TRY IT: A word-for-word copy of the listing that follows is required.

GIVEN DATA:
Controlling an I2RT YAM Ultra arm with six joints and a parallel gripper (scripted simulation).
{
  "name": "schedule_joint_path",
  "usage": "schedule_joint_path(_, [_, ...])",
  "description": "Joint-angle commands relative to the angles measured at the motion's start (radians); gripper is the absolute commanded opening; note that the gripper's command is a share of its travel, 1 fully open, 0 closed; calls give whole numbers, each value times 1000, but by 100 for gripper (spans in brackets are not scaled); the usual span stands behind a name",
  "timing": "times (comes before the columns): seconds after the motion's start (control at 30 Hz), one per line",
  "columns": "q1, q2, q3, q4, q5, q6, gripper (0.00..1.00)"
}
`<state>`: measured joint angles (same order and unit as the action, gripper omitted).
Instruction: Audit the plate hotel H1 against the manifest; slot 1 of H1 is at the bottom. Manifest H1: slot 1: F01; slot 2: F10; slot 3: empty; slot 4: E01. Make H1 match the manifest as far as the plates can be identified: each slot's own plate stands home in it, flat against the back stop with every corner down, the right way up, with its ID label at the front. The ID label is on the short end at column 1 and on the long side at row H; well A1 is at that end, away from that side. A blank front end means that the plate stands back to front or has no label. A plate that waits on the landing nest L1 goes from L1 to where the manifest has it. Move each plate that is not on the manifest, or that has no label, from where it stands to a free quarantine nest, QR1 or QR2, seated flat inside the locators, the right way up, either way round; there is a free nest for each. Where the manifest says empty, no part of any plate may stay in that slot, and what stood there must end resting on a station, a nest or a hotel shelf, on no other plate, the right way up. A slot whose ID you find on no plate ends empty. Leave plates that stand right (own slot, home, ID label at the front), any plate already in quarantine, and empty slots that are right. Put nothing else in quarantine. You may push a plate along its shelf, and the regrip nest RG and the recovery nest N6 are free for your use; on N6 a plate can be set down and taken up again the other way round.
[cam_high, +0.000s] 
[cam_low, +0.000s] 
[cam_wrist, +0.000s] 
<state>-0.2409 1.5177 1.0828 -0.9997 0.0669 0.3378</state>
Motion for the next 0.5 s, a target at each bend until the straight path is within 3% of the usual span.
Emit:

ANSWER SECTION:
Controlling an I2RT YAM Ultra arm with six joints and a parallel gripper (scripted simulation).
{
  "name": "schedule_joint_path",
  "usage": "schedule_joint_path(_, [_, ...])",
  "description": "Joint-angle commands relative to the angles measured at the motion's start (radians); gripper is the absolute commanded opening; note that the gripper's command is a share of its travel, 1 fully open, 0 closed; calls give whole numbers, each value times 1000, but by 100 for gripper (spans in brackets are not scaled); the usual span stands behind a name",
  "timing": "times (comes before the columns): seconds after the motion's start (control at 30 Hz), one per line",
  "columns": "q1, q2, q3, q4, q5, q6, gripper (0.00..1.00)"
}
`<state>`: measured joint angles (same order and unit as the action, gripper omitted).
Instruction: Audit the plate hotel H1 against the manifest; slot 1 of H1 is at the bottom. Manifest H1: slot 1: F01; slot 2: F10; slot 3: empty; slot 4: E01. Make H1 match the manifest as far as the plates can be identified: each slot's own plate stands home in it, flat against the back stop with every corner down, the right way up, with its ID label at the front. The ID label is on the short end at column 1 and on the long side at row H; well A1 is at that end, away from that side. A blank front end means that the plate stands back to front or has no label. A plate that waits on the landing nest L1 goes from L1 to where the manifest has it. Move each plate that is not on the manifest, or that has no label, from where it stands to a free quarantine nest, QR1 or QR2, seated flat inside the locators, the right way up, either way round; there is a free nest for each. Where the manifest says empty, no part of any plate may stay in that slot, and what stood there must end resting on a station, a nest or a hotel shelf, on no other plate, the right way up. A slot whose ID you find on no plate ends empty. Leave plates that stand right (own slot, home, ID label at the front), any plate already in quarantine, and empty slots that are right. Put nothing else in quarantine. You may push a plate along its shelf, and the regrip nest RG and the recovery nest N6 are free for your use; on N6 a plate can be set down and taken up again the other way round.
[cam_high, +0.000s] 
[cam_low, +0.000s] 
[cam_wrist, +0.000s] 
<state>-0.2409 1.5177 1.0828 -0.9997 0.0669 0.3378</state>
Motion for the next 0.5 s, a target at each bend until the straight path is within 3% of the usual span.
Emit:

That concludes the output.